ARACNe uses expression profiles to reconstruct tissue-specific gene regulatory transcriptional interactions in cellular networks. This tool eliminates the vast majority of false positive transcriptional interactions typically inferred by pairwise gene expression correlation analysis.
The CTD2 Network develops new approaches to identify novel targets and functionally validate discoveries made from large-scale genomic initiatives, such as The Cancer Genome Atlas (TCGA), Therapeutically Applicable Research to Generate Effective Treatments (TARGET), and the Cancer Genome Characterization Initiative (CGCI), and advance them toward precision medicine. Through robust cross-Network collaborations, CTD2 (1) mines data to find alterations that potentially influence tumor biology, (2) characterizes the functional roles of candidate alterations in cancers, and (3) identifies novel approaches that target causative alterations either directly or indirectly. Methodologies include bioinformatics, genome-wide gain- and loss-of-function screening, and small molecule high-throughput screening, among others.
Part of the CTD2 mission is to make data and tools available and accessible to the greater research community to accelerate the discovery process. Bioinformatics support is often required for analyses of the massive datasets used and generated through experimental pipelines employed by the Network Centers. To facilitate the processes of mining, visualizing, analyzing, and using such datasets, OCG has curated this collection of analytical tools. OCG/CTD2 does not endorse any specific tool. However, this list gives researchers a gateway to access many tools that are useful for analyzing and/or visualizing large-scale genomic and/or complex datasets generated through high-throughput screens and other assays.
ATARiS is a computational method designed to reduce the background (off-target effects) in data from phenotypic screens performed using multiple RNAi reagents.
CTRP hosts data that are generated by measuring cellular responses to an 'Informer Set' of small-molecule probes and drugs. Users can mine for lineages or mutations enriched among cell lines sensitive to small molecules. By connecting cellular features to small molecule sensitivities, CTRP identifies new potential therapeutic vulnerabilities for different cancer types.
The cBioPortal is a web resource for exploring, visualizing, and analyzing complex multidimensional cancer genomics datasets. Researchers can interactively explore genetic alterations across samples, genes, and pathways and link these to clinical outcomes, when available. The portal facilitates discoveries by making large and complex cancer genomics profiles accessible to researchers and clinicians without bioinformatics expertise.

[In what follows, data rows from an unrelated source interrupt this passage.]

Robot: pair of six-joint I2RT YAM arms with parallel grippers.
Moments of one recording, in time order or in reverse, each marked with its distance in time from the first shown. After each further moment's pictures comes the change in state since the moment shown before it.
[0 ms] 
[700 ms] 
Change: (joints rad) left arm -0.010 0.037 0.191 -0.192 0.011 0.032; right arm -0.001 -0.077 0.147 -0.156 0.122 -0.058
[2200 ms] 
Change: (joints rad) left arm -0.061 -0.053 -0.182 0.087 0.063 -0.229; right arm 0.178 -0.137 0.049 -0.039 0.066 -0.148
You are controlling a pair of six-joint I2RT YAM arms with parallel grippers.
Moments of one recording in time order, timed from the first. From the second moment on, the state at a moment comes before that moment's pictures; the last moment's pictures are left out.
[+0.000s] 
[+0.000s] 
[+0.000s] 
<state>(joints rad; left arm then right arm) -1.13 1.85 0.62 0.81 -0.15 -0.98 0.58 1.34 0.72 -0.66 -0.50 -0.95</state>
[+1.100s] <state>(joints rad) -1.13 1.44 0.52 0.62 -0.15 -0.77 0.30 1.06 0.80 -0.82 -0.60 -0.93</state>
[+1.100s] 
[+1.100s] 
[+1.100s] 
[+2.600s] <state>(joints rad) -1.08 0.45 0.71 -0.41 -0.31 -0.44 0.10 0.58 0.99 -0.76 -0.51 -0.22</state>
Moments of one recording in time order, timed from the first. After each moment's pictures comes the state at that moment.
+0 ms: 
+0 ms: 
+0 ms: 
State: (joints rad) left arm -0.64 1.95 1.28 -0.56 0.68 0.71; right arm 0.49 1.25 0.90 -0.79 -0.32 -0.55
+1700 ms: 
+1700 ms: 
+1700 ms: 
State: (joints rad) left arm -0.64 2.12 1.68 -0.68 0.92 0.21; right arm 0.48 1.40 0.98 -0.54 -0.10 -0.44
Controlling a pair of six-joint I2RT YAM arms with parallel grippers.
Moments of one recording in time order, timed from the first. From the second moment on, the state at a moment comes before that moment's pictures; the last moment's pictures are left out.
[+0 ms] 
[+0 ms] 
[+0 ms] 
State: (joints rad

Studies have shown that genome-wide CRISPR-Cas9 inactivation of genes that are amplified need different analytical approaches for interpretation of the results. The Cas9 induces double strand breaks which lead to false-positive results. A computational method, CERES was developed for inferring gene essentiality from genome-wide CRISPR-Cas9 screens in cancer cell lines to correct the copy number effect. This approach decreases the false-positive results while taking into account the anti-proliferative copy-number effect.
CARMEN is a point-and-click application which permits discovery of significant relationships using gene expression data, generating gene pathway maps, and finding differential expression between two conditions. CARMEN allows researchers to perform expression analysis using their own data and publically available data.
Cytoscape allows users to visualize networks and related information derived from complex datasets. Data in the CTD2 Data Portal can be downloaded and viewed with Cytoscape, which eliminates the need to install additional visualization software. The program is flexible about the format of input files.
DecoRNAi is a computational approach for automated quantitation and annotation of the off-target effects in primary RNAi screening datasets.
The DeMAND algorithm elucidates the mechanisms of action of cellular perturbations (for example, by small molecules or shRNA) using gene expression data generated from control and perturbed cells. The data are then used to identify network dysregulation to determine both the interactions and the genes that are involved in the mechanism of action.
The DIGGIT package integrates patient-matched genomic mutation and gene expression data with corresponding gene regulatory networks to identify candidate driver mutations that are upstream of and directly perturb master regulators. Master regulators are transcription factors that control the majority of genes differentially expressed between two molecular phenotypes.